▸ **EXERCISE DIRECTIONS**
In the copy, include all of the listing exactly and none of its pictures.

(SUPPLIED INFORMATION Opens)

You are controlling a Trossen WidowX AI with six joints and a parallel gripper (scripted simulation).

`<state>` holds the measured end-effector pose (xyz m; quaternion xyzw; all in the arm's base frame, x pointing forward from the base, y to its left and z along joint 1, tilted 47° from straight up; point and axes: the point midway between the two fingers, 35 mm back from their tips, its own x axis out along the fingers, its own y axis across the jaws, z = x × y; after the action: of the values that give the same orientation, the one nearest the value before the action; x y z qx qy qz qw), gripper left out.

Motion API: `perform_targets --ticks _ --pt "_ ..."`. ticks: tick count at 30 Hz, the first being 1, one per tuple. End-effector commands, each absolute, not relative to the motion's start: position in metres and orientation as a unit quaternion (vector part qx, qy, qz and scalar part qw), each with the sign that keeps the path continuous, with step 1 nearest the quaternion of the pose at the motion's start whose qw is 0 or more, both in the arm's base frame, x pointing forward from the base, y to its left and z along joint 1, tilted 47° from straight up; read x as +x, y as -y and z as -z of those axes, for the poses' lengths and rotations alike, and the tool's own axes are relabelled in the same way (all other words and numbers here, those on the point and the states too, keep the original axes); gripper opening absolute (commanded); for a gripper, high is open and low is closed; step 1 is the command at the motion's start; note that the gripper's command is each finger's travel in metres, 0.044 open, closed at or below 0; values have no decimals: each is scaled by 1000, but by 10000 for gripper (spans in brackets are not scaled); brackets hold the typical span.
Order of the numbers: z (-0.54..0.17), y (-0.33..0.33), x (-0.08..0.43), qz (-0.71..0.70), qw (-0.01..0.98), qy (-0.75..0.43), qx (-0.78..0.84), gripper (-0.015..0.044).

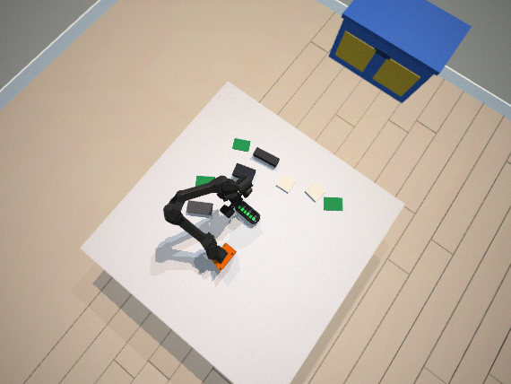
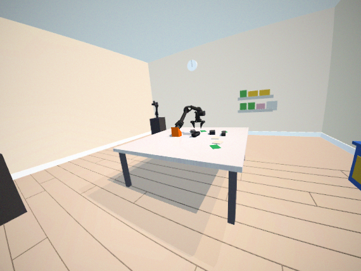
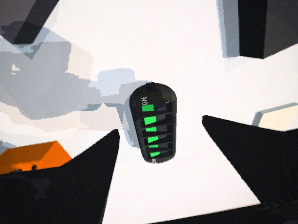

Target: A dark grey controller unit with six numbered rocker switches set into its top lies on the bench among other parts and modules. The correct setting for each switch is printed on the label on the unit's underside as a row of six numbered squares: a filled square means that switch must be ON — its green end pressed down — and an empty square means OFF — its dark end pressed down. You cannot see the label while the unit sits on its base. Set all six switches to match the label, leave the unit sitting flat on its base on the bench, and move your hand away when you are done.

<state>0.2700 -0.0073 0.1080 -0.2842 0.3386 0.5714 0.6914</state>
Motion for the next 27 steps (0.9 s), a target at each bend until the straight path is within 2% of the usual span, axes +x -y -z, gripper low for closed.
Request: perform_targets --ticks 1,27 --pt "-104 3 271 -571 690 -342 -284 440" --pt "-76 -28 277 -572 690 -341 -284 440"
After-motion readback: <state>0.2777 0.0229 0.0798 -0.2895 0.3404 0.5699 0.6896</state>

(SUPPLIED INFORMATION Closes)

▸ **PROBLEM SOLUTION**
You are controlling a Trossen WidowX AI with six joints and a parallel gripper (scripted simulation).

`<state>` holds the measured end-effector pose (xyz m; quaternion xyzw; all in the arm's base frame, x pointing forward from the base, y to its left and z along joint 1, tilted 47° from straight up; point and axes: the point midway between the two fingers, 35 mm back from their tips, its own x axis out along the fingers, its own y axis across the jaws, z = x × y; after the action: of the values that give the same orientation, the one nearest the value before the action; x y z qx qy qz qw), gripper left out.

Motion API: `perform_targets --ticks _ --pt "_ ..."`. ticks: tick count at 30 Hz, the first being 1, one per tuple. End-effector commands, each absolute, not relative to the motion's start: position in metres and orientation as a unit quaternion (vector part qx, qy, qz and scalar part qw), each with the sign that keeps the path continuous, with step 1 nearest the quaternion of the pose at the motion's start whose qw is 0 or more, both in the arm's base frame, x pointing forward from the base, y to its left and z along joint 1, tilted 47° from straight up; read x as +x, y as -y and z as -z of those axes, for the poses' lengths and rotations alike, and the tool's own axes are relabelled in the same way (all other words and numbers here, those on the point and the states too, keep the original axes); gripper opening absolute (commanded); for a gripper, high is open and low is closed; step 1 is the command at the motion's start; note that the gripper's command is each finger's travel in metres, 0.044 open, closed at or below 0; values have no decimals: each is scaled by 1000, but by 10000 for gripper (spans in brackets are not scaled); brackets hold the typical span.
Order of the numbers: z (-0.54..0.17), y (-0.33..0.33), x (-0.08..0.43), qz (-0.71..0.70), qw (-0.01..0.98), qy (-0.75..0.43), qx (-0.78..0.84), gripper (-0.015..0.044).


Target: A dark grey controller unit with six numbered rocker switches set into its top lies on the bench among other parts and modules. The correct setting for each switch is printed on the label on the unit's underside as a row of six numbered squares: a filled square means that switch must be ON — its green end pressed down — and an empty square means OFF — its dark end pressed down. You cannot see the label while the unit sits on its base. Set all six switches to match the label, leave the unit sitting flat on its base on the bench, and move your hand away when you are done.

<state>0.2700 -0.0073 0.1080 -0.2842 0.3386 0.5714 0.6914</state>
Motion for the next 27 steps (0.9 s), a target at each bend until the straight path is within 2% of the usual span, axes +x -y -z, gripper low for closed.
Request: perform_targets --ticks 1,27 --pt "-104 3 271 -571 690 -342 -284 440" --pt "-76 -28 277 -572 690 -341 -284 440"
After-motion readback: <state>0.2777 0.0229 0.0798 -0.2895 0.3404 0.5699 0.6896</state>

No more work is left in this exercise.